Bonjour mon petit homme chéri. Quand comptez-vous donc venir mon amour ? Quand comptez-vous reprendre vos anciennes habitudes ? Vous venez de mois en mois une fois et encore est-ce à la suite de méchancetés effroyables qui me mettent dans un état hideux et qui m’empêchent de chômer votre bienvenue d’une manière digne de notre amour. Il faudra bien cependant que vous repreniez votre service auprès de moi ou sinon gare les moues et les scènes. Je suis capable de tout si vous m’exaspérez.
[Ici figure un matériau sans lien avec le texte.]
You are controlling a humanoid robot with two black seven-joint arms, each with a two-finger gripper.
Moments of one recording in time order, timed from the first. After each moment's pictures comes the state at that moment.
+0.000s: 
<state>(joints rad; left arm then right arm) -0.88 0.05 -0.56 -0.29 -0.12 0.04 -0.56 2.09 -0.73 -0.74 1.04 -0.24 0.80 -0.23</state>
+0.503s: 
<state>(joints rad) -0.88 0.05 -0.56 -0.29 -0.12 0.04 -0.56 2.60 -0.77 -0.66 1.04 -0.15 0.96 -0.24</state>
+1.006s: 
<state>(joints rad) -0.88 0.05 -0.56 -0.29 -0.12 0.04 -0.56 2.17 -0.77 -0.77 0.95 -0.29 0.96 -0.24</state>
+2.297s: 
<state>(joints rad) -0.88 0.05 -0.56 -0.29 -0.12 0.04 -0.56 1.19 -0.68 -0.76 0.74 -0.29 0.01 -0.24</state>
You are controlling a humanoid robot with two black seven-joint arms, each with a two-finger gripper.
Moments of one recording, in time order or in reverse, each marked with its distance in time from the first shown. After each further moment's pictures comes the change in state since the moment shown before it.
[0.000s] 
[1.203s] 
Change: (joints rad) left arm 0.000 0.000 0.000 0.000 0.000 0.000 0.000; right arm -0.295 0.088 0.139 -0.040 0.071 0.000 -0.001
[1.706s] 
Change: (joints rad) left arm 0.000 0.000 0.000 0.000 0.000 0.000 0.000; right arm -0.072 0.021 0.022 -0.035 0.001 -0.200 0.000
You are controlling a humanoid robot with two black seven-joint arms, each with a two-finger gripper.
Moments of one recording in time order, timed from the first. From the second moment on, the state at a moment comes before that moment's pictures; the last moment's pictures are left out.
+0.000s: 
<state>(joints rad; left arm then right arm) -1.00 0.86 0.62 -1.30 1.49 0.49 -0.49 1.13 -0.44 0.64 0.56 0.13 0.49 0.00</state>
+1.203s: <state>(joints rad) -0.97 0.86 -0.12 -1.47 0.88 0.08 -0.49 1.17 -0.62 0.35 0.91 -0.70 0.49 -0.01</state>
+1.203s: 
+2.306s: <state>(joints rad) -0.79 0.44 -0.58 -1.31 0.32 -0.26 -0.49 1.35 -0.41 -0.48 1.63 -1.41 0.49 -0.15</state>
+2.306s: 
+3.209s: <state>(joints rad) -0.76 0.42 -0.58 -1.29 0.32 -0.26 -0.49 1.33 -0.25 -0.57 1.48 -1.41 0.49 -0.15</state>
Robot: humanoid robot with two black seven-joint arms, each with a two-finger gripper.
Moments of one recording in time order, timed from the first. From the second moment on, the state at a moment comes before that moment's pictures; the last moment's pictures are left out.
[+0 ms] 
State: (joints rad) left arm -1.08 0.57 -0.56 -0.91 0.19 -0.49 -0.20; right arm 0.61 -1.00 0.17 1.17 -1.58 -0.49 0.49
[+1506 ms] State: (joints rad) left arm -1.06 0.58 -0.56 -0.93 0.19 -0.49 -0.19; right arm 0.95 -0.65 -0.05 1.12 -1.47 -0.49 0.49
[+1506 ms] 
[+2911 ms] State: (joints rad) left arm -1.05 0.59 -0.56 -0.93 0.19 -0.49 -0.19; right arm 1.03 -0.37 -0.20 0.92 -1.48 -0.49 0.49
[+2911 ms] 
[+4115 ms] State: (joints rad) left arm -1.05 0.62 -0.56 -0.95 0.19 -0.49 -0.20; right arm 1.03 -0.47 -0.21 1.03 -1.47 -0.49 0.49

Tout ce verbiage, mon petit homme, ne tend qu’à te dire que je te désire, que je t’ai attendu cette nuit et que tu n’es pas venu, que je t’aime de toute mon âme et que j’ai besoin de ton amour. Du reste je crains que tu n’aies passé ta nuit à travailler comme tu fais toujours sans que je puisse t’en empêcher mais je sais que les pardons et les prières sont insuffisantsa pour empêcher tes veilles, il faudrait autre chose c’est-à-dire un état qui me suffise et qui subvienne à tous mes besoins et malheureusement je suis loin de l’avoir, cet état…
Je t’aime mon Victor, je t’aime. Je suis triste, mais je t’aime.

Juliette

BnF, Mss, NAF 16336, f. 198-199
Transcription de Sophie Gondolle assistée de Gérard Pouchain

a) « insuffisantes ».


4 décembre [1838], mardi soir, 10 h. ¼

Certainement, mon cher adoré, que je suis bien bonne et que je t’aime plus que jamais. Si tu pouvais voir le fond de mon cœur même dans les moments où je suis la plus méchante tu serais bien heureux et bien tranquille. J’ai trouvé Mme Triger chez Mme Pierceau. C’est même là la cause pour laquelle je t’écris si tard. Mon cher adoré, je vous aime. Vous paraissez en douter souvent et vous êtes bien injuste envers tous les deux, car vous êtes adorable et je ne fais que ce que je dois en vous aimant de toute mon âme. J’ai toujours un fond de tristesse car je vois que nos soupers sont bien décidément finis, quoique tu veuilles me faire prendre le change sur la nécessité d’un régime. Malheureusement l’amour n’est pas facile à duper et je ne crois pas du tout que c’est à une sollicitude mal entendue que tu sacrifies mon bonheur, le seul vrai et le seul bien que tu me donnes depuis notre retour du court voyage de cette année [1]. Je sais que c’est une cause beaucoup plus sérieuse et tout à fait au-dessus de ma volonté et de mon désir et même de ma santé qui nous enlève nos soupers, c’est-à-dire la vie de l’âme, le pain de l’amour, le bonheur et la joie. Je t’aime mon Victor je t’adore.

Juliette

BnF, Mss, NAF 16336, f. 200-201
Transcription de Sophie Gondolle assistée de Gérard Pouchain

Notes

[1Le voyage annuel s’est déroulé du 18 au 28 août, en Champagne.